The labor force participation rate of widowed, divorced, and separated women remained fairly stable until 1940, when it began a gradual rise to nearly 50 percent (see chart at upper right). These women were considerably older on average than those in the other three groups, and many had income sources such as survivorsí benefits or alimony payments.
The steady movement of married women into the labor force began around 1920, spiked during World War II, and never abated (see chart at lower left). In 1998, more than 60 percent of all married women living with their husbands worked for pay outside the family home. Their labor force participation was only slightly lower than that of single women and considerably higher than that of widowed, divorced, and separated women.

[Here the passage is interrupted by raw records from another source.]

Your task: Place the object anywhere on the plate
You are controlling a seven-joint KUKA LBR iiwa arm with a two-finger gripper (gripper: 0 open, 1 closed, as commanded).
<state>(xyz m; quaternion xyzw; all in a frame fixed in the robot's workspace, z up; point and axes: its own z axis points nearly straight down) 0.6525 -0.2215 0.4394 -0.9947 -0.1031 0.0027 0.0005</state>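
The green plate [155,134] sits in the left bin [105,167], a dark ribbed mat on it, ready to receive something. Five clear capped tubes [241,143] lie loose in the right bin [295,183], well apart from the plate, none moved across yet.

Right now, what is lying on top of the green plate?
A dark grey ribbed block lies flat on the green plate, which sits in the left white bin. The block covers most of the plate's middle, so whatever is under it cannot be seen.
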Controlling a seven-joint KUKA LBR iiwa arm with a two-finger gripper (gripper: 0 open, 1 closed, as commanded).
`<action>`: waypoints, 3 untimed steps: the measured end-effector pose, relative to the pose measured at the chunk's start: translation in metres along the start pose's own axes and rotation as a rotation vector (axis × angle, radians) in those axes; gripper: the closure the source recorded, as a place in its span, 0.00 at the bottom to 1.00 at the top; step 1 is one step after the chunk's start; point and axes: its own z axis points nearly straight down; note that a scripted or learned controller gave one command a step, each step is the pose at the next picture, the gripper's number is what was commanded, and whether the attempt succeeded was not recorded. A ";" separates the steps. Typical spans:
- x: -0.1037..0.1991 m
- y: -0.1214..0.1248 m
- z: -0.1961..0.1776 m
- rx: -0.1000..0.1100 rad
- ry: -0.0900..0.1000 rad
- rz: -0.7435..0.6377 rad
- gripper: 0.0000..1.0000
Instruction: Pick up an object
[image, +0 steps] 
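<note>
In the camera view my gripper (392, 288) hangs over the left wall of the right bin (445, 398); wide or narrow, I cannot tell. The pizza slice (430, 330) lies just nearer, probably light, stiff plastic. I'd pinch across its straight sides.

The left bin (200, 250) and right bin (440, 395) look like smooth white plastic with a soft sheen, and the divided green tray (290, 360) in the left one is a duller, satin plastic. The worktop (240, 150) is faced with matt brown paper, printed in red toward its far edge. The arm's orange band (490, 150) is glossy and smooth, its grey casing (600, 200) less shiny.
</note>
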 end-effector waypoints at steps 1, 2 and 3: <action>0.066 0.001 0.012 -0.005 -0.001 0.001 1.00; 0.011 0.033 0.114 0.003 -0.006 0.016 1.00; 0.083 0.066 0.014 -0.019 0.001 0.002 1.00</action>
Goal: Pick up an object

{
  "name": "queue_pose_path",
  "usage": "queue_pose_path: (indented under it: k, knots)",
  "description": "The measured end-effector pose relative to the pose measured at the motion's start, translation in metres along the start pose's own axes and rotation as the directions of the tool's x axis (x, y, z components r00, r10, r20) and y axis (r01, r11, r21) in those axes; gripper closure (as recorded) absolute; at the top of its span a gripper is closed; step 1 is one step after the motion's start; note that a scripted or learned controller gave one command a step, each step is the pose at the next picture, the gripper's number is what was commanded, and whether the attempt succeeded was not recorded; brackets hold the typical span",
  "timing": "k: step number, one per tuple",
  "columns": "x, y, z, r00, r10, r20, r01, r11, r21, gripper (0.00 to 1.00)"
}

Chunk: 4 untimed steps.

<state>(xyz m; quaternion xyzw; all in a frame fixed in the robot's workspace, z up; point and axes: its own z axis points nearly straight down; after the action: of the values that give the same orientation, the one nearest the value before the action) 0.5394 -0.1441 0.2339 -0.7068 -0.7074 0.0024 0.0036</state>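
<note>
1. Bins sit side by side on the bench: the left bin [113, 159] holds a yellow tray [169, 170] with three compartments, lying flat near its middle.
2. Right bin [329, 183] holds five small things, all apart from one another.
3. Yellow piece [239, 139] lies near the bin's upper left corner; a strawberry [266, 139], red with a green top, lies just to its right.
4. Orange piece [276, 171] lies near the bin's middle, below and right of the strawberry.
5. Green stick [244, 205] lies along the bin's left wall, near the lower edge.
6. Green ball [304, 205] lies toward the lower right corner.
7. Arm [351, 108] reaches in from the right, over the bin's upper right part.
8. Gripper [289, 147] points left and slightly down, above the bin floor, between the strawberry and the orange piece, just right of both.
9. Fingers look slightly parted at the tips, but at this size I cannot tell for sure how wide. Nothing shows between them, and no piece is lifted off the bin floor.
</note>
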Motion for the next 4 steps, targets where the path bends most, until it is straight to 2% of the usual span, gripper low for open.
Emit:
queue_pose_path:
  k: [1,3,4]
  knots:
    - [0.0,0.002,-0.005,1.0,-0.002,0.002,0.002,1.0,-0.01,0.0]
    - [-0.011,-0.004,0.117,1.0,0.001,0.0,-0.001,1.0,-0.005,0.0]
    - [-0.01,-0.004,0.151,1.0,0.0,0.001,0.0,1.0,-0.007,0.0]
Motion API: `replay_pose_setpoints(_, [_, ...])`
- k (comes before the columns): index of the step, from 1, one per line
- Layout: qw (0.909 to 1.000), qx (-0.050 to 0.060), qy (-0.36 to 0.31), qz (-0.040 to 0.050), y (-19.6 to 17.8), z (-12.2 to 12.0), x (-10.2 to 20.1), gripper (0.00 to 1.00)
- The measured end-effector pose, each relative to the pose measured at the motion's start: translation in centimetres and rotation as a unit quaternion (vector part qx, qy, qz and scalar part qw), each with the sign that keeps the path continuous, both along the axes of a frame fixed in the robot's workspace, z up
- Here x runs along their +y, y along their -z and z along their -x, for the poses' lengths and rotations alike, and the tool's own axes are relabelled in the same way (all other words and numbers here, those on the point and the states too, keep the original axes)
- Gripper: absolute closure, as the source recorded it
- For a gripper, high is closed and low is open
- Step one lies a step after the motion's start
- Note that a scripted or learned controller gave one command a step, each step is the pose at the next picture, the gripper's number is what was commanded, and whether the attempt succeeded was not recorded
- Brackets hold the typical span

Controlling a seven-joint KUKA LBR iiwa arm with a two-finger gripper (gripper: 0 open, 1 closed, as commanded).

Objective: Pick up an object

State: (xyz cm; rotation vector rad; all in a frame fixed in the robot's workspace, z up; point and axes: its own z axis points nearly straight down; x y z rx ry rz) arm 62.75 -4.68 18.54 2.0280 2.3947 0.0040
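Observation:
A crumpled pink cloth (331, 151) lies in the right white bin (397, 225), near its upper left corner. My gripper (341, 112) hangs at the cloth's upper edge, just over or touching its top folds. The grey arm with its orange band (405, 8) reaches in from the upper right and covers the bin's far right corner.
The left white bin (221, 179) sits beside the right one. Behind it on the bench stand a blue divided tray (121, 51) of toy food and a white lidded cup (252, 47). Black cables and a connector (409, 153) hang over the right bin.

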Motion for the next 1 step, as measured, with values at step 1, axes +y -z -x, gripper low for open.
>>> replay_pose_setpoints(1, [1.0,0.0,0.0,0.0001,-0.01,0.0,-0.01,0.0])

Data on the labor force participation of married women with children under age six go back only to 1950, but the rise since then has been sharp (see chart at lower right). Their labor force participation rate increased more than fivefold, from 12 percent in 1950 to 64 percent in 1998, helping to create an entire industry of paid day care in the process.
HS series D 59, D 60, and D 62; SA 1984, table 683; and SA 1999, tables 658 and 659.